Data Cleaning
Ali Atiyab Husain
Data cleaning consists of fixing and removing corrupted data, mislabelled data, incorrectly formatted data and many more. It also involves removing any missing, duplicate, or irrelevant data.
Types Of Problems In Data Cleaning
-
Removing Null Values
- This involves getting rid of missing values which are represented by null or nan(not a number) values . These values can affect how data analysis algorithms process data and may cause any unwanted results in our data analysis.
- In this situation, we can clean our data by either removing these nan/null values or by replacing these values by the mean, median or any other value. However, both of these methods have their vices: the first method reduces the amount and the second may be very time consuming and hectic.
-
Removing Unnecessary Values or Columns
- Sometimes we may have unnecessary values or data, or sometimes even whole columns which are completely redundant for our machine learning model.

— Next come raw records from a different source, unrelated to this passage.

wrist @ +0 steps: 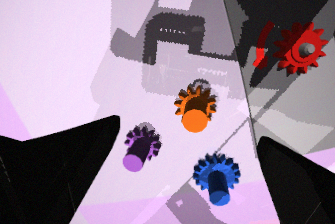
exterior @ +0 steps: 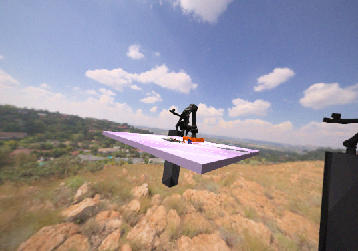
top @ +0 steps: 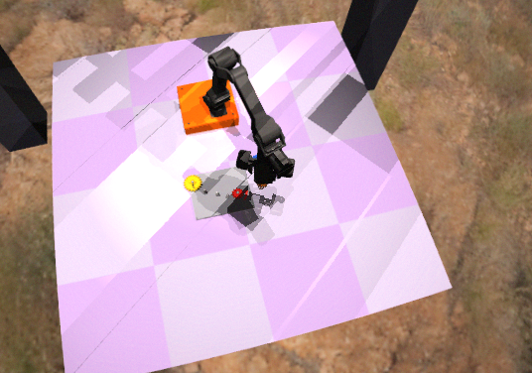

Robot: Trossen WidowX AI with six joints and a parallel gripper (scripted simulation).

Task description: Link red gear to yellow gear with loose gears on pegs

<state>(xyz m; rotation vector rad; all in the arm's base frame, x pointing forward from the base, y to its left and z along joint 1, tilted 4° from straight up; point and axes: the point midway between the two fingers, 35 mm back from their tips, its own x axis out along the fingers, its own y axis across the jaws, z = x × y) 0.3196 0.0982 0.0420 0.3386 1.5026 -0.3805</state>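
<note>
My gripper tip is now 60 mm above the orange gear and 10 mm past it. Also, from my gripper tip: purple gear (70 mm to the left, 60 mm below, 30 mm behind); blue gear (90 mm behind, 60 mm below); red arrow (70 mm to the right, 60 mm below, 30 mm ahead).
</note>
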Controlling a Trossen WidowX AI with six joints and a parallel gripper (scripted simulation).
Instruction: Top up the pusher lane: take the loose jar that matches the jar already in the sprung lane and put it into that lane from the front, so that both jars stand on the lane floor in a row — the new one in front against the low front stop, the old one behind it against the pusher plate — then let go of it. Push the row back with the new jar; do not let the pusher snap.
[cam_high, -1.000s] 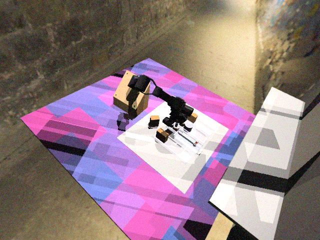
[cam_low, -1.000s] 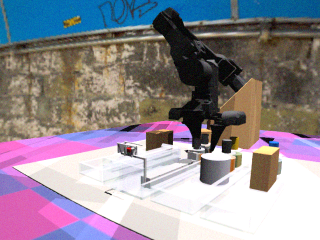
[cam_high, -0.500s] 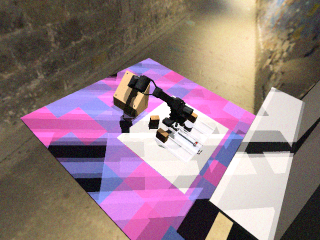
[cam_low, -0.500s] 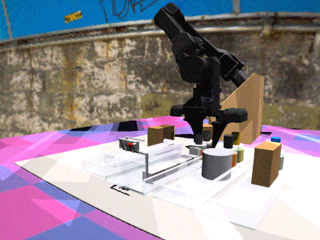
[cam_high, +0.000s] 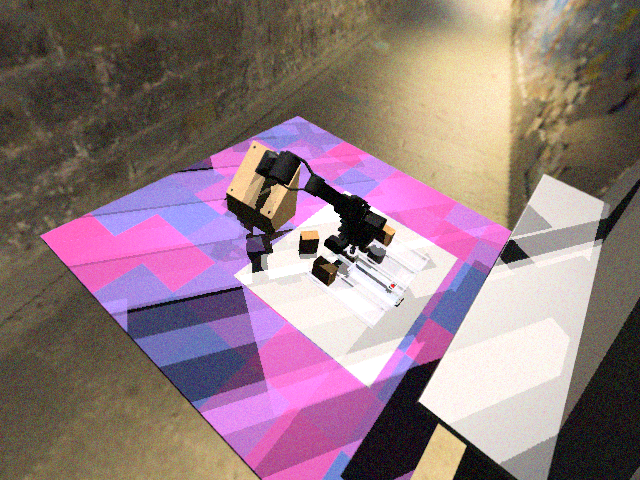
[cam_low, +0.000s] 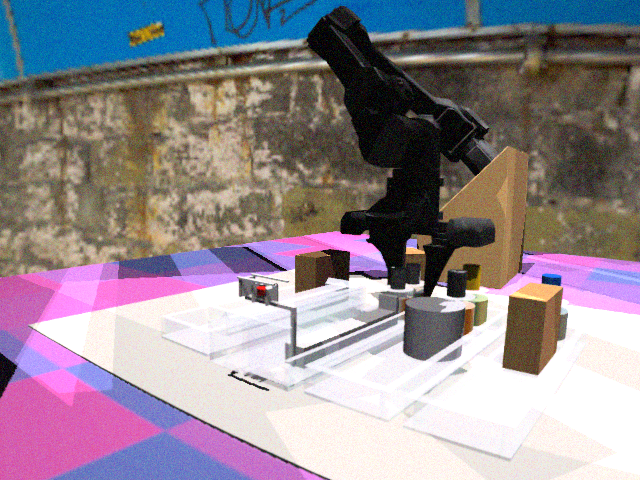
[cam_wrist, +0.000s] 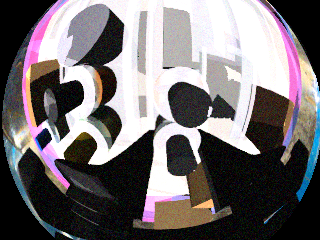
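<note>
My gripper tip is now 110 mm short of the grey cylinder and 60 mm to the right of it. The rest, counted from my gripper tip: red part (210 mm ahead, 80 mm to the right, 40 mm above); then white slab (500 mm ahead, 80 mm to the right, 340 mm above); then clear sprung lane (130 mm ahead, 50 mm to the right, 10 mm below).
</note>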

- In this situation, we can clean our data by ‘dropping’ or removing these values through data slicing or pandas functions : specifically created for this action.
-
Converting DataTypes
- This involves converting the datatype of specific columns according to our requirements.
- For Example, sometimes we may have to deal with a customer database having a time column, here we can convert the datatype of the time column to the DateTime data type which makes it very convenient for converting date formats and helps in applying many other different functions.